The solution is to lower the stakes. Make it safer and more comfortable to take the first meaningful step towards exploring a bold idea.

Great innovators do this by equipping their people to run small, fast, cheap experiments. The aim is to test the biggest assumptions behind bold ideas before spending any money developing them. Don’t spend $50,000 building a prototype, spend $500 testing the hypothesis that anyone cares about the problem you’re trying to solve. By the way, that untested assumption is the single largest reason that start-ups fail.

By running minimum viable product (MVP) experiments, the stakes of failure become so low that suddenly everyone is comfortable taking the first step in exploring an idea that wouldn’t otherwise make it off the whiteboard. And innovation gets democratised.

And there’s a huge upside for leaders: instead of being brought ‘pet’ ideas or hunches to invest in, teams come with real data that increases the chances of making good investment decisions.

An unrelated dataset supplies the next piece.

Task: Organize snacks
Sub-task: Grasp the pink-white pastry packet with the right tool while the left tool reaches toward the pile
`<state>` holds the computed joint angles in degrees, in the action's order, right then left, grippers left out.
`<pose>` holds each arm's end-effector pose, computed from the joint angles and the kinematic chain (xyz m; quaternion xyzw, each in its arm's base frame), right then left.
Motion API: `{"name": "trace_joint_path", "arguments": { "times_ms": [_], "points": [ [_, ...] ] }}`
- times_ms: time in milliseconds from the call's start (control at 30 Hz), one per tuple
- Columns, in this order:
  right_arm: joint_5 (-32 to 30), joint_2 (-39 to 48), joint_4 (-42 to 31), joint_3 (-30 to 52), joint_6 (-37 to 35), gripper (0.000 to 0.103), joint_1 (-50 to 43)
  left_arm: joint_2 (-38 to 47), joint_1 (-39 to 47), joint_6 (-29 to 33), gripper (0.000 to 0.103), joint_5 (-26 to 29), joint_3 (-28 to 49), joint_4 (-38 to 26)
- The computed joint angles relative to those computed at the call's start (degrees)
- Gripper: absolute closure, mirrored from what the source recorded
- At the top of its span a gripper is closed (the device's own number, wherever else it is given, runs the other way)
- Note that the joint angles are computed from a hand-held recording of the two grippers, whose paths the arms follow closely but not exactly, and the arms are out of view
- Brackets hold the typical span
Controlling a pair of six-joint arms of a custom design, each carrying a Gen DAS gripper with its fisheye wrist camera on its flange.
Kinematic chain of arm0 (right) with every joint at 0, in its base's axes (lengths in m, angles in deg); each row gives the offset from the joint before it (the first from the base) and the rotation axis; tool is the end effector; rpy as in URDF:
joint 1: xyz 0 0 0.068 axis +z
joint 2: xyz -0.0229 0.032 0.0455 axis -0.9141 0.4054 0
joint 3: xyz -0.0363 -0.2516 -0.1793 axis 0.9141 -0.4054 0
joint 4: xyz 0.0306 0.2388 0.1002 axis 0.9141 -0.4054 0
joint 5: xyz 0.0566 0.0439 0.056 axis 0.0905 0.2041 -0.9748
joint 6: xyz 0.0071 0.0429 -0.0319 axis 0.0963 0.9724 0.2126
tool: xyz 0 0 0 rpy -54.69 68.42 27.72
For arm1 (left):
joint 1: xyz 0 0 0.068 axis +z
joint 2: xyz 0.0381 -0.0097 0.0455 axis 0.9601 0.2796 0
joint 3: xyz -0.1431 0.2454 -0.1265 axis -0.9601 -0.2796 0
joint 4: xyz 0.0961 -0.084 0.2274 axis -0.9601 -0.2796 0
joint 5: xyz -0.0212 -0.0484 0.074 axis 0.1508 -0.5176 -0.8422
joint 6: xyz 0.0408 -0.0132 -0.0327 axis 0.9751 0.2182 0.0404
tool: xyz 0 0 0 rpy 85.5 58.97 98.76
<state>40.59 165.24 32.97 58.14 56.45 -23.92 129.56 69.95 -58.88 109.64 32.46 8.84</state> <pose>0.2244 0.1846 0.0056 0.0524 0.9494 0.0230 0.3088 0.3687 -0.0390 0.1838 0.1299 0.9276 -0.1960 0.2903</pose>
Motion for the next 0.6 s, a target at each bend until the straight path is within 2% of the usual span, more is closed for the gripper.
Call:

“Experiments changed everything,” says Pernod Ricard UK’s former Managing Director Denis O’ Flynn. “We stopped asking for ideas and instead asked for experiments that came with data to help take the guesswork out of decision-making.”

Takeaway: Teach people to run low-stakes experiments that free them to dream big, start small, and learn fast.

Evolving a certainty-driven culture

Few employees believe that their company culture truly enables innovation. Often that’s based on personal experience of seeing big ideas being paralysed by politics.

Culture and behaviours are shaped by what leaders really value. With that knowledge, the best innovation leaders make two important decisions about themselves: they drop the craving for absolute certainty in innovation decision-making (experimentation data helps here), and they dissolve their need to be seen as the ultimate expert in a particular field. Why do these things matter so much to culture?

Original ideas aren’t predictable. If underlying anxieties cause leaders to reject anything other than sure bets, we have a stewardship crisis on our hands. The future fortunes of the company are held hostage by today’s fears of failure.

But a combination of smart rewards, metrics and executive coaching can help.

The future fortunes of the company are held hostage by today’s fears of failure.

3M uses a ‘financial renewal’ metric that creates leadership accountability for delivering the levels of innovation that will help the company show up healthy in the future: 30% of revenues must come from products that didn’t exist five years ago.

That creates a chain reaction of innovation across the organisation, both in terms of the boldness of product ideas that it generates, and the kind of leadership needed for them to emerge and thrive.

Takeaway: List the innovation behaviours that your future strategy depends upon. What would need to be true for those behaviours to show up? What must leaders value and reward to motivate those behaviours?

Innovation only thrives when leaders deliberately commit to it. There’s no black art; it is entirely practical and measurable. Start small and learn your way forward. It’s how most of today’s great innovators began.